Table 10 Computational performance comparison.

Conclusion

This paper presents a novel enhancement to the YOLO-NAS detection framework by incorporating DenseNet-SPAP fusion for spatial-context awareness, the MISH activation function for improved generalization, and ABC optimization for fine-tuning key parameters. These integrated advancements address critical gaps in handling occlusion and real-time performance under constrained datasets. Our results demonstrate that even with limited training data, careful architectural and optimization choices can yield high-accuracy, low-latency object detection. The methodology sets the stage for broader evaluations across standard benchmarks and real-world deployments, offering a new direction for lightweight and adaptive detection models. The results reached a mean average precision of 91.23, 93.23, and 92.13 at 0.5, 0.75, and 0.95, respectively. The proposed model can recognize objects from various viewpoints, angles, and images in varying situations: noisy, hazy, bright, dark, or occluded.

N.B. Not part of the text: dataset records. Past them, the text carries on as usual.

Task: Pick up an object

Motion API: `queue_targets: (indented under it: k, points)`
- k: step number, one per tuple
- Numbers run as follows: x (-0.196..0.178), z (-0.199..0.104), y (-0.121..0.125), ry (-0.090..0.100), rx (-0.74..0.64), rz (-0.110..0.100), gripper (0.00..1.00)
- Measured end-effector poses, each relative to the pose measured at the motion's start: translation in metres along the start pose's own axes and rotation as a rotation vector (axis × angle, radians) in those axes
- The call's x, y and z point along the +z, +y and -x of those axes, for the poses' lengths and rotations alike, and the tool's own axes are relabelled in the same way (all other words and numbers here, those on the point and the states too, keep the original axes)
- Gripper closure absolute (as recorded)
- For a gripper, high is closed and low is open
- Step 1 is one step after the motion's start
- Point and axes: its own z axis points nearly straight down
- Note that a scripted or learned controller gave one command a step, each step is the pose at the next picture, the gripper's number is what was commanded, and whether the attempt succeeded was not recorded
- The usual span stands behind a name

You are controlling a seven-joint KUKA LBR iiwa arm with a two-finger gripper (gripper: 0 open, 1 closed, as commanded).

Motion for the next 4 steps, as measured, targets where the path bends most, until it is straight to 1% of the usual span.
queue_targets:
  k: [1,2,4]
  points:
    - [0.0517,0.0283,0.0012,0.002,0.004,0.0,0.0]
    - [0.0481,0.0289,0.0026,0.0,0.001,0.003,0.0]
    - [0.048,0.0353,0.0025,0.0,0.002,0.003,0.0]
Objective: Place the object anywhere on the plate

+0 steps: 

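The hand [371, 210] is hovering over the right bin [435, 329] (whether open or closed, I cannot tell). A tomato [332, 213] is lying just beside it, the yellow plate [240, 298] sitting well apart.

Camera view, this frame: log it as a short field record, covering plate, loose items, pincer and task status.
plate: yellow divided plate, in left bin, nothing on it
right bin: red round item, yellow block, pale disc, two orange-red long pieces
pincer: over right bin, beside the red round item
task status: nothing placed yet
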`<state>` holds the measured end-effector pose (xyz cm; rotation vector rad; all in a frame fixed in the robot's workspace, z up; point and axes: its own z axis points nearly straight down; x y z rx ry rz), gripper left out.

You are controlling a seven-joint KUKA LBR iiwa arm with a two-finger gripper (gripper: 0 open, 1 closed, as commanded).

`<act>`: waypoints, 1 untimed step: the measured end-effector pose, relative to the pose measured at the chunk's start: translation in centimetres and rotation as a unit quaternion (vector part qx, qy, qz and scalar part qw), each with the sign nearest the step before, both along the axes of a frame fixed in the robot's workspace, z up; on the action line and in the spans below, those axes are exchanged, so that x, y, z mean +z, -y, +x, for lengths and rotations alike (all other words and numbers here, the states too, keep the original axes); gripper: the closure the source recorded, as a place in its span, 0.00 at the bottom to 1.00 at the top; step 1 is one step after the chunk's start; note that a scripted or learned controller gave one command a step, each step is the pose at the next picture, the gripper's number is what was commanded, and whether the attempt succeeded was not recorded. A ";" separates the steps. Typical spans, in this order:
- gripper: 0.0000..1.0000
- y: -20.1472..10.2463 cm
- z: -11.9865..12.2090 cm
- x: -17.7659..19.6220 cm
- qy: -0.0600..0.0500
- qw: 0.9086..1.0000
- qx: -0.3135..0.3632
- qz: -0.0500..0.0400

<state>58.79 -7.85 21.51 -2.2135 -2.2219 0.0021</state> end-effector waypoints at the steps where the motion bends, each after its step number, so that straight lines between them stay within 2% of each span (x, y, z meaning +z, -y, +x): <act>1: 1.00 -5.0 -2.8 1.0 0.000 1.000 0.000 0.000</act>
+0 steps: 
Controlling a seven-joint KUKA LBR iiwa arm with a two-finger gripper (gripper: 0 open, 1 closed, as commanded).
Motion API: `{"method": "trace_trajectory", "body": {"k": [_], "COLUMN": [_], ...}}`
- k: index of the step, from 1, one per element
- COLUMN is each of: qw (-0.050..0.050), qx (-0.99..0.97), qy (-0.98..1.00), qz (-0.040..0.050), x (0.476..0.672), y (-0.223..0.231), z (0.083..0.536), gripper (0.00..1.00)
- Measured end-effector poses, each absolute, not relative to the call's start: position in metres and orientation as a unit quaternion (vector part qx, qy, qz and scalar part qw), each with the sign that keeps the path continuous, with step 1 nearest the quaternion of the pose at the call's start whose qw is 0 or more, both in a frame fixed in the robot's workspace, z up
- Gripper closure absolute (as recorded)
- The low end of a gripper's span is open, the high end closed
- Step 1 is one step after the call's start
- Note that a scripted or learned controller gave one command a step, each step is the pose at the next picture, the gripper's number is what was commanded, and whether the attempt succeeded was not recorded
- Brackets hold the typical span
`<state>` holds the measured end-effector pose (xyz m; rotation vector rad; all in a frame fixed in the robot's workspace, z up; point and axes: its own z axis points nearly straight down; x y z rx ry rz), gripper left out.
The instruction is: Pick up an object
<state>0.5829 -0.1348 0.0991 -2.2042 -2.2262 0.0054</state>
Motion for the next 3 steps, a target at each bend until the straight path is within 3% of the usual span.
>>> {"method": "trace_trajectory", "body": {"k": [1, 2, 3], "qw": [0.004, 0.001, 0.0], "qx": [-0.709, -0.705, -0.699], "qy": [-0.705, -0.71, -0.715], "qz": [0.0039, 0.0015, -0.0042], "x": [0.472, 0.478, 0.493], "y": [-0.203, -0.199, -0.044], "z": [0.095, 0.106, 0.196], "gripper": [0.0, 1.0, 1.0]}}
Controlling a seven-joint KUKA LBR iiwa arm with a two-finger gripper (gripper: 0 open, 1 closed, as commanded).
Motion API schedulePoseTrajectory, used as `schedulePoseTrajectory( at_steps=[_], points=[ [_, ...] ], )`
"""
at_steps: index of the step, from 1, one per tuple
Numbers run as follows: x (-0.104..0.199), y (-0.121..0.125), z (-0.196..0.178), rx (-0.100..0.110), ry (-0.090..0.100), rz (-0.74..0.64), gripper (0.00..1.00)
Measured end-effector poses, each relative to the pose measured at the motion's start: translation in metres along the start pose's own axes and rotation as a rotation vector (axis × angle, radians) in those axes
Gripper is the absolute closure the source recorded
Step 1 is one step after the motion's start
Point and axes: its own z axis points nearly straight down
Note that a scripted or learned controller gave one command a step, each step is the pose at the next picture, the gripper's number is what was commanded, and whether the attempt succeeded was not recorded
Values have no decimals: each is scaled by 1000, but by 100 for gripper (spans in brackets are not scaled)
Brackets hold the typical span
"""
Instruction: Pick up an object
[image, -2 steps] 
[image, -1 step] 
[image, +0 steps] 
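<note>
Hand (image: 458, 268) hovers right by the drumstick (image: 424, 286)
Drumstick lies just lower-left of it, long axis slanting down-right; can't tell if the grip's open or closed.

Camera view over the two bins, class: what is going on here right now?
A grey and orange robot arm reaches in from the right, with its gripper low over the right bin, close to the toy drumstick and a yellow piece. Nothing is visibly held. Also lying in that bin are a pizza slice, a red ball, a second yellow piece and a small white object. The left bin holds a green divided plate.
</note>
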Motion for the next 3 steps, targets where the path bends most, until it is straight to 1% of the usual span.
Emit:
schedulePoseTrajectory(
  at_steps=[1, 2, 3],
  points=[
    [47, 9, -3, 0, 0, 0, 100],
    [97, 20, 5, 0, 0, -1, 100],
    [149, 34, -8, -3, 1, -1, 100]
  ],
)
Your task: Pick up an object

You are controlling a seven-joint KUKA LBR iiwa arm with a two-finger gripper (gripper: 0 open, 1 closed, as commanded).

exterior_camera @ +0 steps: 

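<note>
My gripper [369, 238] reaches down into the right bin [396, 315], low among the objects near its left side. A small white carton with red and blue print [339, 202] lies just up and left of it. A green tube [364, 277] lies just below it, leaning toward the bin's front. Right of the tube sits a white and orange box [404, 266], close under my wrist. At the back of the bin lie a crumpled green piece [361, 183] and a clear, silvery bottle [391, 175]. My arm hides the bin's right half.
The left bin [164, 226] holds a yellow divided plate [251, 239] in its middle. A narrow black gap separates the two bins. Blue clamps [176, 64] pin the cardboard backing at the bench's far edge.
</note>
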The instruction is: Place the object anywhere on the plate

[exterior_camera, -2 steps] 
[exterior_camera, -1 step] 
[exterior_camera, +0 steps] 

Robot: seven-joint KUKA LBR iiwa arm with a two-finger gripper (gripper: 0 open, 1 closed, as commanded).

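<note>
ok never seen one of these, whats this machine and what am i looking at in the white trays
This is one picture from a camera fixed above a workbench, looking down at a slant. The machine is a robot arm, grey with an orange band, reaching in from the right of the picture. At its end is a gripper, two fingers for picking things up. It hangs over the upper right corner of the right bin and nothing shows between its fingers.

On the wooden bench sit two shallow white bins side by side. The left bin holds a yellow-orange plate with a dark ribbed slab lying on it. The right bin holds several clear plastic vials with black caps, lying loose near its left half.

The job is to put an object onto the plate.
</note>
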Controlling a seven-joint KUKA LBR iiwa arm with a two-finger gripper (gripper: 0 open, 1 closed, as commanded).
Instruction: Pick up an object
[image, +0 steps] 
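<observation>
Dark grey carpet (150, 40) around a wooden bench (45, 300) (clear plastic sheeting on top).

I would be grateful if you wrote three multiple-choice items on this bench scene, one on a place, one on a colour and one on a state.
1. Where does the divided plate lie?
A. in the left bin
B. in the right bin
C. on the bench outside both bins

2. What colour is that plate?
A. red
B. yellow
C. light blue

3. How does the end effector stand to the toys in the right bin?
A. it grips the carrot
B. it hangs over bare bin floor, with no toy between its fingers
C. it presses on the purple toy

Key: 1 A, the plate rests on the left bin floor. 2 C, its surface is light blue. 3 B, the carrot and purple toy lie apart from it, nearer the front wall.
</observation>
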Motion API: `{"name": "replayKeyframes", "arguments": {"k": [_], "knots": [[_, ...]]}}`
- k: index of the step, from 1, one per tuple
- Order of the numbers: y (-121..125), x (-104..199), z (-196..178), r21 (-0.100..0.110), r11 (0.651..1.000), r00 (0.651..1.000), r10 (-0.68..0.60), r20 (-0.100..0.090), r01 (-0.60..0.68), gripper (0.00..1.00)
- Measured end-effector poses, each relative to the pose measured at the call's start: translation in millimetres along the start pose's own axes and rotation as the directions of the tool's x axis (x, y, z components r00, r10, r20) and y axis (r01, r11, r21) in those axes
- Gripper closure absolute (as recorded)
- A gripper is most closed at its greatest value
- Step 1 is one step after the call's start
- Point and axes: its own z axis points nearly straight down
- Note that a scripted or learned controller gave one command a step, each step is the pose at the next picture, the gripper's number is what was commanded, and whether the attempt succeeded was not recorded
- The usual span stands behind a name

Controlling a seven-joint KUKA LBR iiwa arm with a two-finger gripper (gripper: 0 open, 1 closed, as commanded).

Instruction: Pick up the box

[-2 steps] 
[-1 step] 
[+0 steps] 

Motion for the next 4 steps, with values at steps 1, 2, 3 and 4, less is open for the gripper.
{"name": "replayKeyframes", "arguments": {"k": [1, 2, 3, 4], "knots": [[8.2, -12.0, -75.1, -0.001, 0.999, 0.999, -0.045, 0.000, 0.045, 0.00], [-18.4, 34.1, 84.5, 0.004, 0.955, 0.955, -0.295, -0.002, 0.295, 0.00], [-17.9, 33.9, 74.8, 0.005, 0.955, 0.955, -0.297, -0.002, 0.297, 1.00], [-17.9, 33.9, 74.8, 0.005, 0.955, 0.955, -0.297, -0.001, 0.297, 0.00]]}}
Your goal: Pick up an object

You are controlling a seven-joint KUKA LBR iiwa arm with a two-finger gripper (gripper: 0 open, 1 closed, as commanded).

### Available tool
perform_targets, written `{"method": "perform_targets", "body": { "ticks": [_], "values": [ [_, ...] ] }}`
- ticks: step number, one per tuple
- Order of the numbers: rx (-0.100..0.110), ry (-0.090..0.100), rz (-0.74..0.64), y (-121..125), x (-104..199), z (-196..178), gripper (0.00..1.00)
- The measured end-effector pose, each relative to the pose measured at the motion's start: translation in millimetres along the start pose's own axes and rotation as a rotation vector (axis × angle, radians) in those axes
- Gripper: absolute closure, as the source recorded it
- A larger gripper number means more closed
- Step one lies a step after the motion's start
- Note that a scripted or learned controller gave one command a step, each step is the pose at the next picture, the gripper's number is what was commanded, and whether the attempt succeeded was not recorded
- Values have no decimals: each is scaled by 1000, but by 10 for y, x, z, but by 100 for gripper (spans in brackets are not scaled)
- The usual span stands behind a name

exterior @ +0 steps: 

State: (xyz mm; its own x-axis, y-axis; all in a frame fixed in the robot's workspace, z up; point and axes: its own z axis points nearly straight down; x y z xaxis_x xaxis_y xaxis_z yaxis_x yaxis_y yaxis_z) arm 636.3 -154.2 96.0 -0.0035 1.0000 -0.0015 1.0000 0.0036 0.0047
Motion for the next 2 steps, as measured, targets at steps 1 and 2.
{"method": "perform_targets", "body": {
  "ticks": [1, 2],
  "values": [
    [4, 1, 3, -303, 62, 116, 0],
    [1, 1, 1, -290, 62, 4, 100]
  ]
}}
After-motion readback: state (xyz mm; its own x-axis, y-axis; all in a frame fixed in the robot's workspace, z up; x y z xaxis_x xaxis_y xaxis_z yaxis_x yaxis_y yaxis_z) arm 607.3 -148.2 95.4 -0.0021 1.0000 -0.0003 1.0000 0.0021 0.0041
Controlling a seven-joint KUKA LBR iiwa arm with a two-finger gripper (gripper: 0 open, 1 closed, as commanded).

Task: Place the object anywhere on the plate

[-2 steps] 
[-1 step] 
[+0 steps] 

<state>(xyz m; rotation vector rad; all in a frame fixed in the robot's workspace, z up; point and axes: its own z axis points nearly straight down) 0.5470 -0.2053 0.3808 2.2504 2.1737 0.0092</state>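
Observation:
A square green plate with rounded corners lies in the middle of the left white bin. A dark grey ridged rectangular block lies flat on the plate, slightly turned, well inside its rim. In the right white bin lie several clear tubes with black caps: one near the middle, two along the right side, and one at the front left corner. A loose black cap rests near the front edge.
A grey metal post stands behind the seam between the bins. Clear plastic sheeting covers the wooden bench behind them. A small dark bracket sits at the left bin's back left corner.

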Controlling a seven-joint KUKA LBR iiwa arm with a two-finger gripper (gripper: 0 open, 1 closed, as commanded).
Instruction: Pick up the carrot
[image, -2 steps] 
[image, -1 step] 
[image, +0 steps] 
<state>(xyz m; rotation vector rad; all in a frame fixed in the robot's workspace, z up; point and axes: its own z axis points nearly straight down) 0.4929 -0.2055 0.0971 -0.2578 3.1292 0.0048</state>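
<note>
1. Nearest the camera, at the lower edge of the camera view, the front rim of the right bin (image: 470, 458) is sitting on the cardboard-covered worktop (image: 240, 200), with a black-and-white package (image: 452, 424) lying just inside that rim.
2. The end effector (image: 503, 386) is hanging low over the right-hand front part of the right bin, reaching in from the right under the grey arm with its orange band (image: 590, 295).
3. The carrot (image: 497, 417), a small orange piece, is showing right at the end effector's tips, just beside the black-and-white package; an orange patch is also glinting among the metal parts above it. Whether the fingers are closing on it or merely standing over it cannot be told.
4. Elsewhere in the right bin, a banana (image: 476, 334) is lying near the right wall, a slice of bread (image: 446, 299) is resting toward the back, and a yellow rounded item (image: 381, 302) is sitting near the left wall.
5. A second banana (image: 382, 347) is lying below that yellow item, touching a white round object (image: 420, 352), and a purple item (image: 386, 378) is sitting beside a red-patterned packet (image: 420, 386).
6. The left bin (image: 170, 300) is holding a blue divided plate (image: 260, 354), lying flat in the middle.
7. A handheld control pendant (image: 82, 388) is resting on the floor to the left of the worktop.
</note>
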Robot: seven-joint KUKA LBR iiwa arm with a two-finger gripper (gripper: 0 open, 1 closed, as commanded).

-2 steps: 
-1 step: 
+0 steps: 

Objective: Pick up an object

The model is pruned using the already proposed pruning algorithm. In the proposed model, the traditional activation function of the YOLO-NAS model, i.e., ReLU, is modified with the MISH activation function to improve the regularization and generalization of the model. Layers of the YOLO model are merged with DenseNet SPAP to improve the model’s detection accuracy. An enhanced ABC optimization technique is applied to improve the model further. In comparison to SOTA models, the performance of the suggested model comes out to be much better. Numerous real-time applications, including remote sensing images, weapon detection, video surveillance cameras, etc., can leverage this paradigm. The YOLO-NAS model helps improve the accuracy and reduce the latency, which helps balance the overall model’s speed and precision. This model seems to be effective, especially when it comes to occlusions and using variable lighting situations, but more experiments with different real-world situations must be done to demonstrate its efficiency fully. The model can detect small objects in its current state, but it may be improved further to detect ultra-small objects. According to the benchmarking results on the ground at present, YOLO-NAS has exhibited competitive performance in real-time object detection, but its performance is likely to differ based on the data set and deployment context.